(GIVEN MATERIAL)
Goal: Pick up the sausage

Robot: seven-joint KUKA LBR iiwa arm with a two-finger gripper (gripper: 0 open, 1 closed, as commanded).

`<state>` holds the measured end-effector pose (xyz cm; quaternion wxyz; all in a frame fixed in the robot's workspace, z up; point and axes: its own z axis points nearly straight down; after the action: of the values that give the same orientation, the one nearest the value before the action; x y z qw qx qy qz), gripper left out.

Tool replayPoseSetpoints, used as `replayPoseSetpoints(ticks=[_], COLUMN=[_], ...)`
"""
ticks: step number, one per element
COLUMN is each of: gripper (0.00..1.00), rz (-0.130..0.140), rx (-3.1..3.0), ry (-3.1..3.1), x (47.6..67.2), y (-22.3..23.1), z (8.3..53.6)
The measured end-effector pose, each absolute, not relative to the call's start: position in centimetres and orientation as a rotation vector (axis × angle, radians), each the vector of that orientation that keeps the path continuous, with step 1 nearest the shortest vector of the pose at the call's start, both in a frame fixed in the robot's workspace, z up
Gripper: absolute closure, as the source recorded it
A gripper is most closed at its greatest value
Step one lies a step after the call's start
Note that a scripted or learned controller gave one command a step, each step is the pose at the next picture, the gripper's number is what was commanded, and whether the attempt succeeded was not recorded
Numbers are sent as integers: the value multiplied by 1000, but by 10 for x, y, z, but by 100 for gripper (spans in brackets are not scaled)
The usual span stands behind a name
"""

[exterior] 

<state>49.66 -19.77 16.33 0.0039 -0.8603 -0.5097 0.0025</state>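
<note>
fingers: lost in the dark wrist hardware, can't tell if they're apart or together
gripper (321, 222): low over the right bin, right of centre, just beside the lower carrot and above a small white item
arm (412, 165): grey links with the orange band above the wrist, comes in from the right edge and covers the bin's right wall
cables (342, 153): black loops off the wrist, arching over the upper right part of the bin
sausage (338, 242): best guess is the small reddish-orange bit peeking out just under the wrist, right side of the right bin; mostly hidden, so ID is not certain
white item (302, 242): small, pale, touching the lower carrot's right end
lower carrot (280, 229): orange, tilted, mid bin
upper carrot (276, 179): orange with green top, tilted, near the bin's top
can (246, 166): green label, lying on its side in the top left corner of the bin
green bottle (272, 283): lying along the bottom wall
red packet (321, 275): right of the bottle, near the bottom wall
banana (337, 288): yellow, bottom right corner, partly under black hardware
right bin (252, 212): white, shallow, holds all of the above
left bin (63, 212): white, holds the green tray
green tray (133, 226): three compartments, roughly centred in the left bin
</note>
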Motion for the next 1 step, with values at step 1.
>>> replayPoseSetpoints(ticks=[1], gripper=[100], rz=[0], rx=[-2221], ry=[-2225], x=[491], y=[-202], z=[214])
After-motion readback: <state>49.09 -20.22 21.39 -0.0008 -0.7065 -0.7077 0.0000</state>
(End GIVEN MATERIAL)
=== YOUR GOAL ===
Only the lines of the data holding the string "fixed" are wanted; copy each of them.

=== EXERCISE ANSWER ===
`<state>` holds the measured end-effector pose (xyz cm; quaternion wxyz; all in a frame fixed in the robot's workspace, z up; point and axes: its own z axis points nearly straight down; after the action: of the values that give the same orientation, the one nearest the value before the action; x y z qw qx qy qz), gripper left out.
The measured end-effector pose, each absolute, not relative to the call's start: position in centimetres and orientation as a rotation vector (axis × angle, radians), each the vector of that orientation that keeps the path continuous, with step 1 nearest the shortest vector of the pose at the call's start, both in a frame fixed in the robot's workspace, z up

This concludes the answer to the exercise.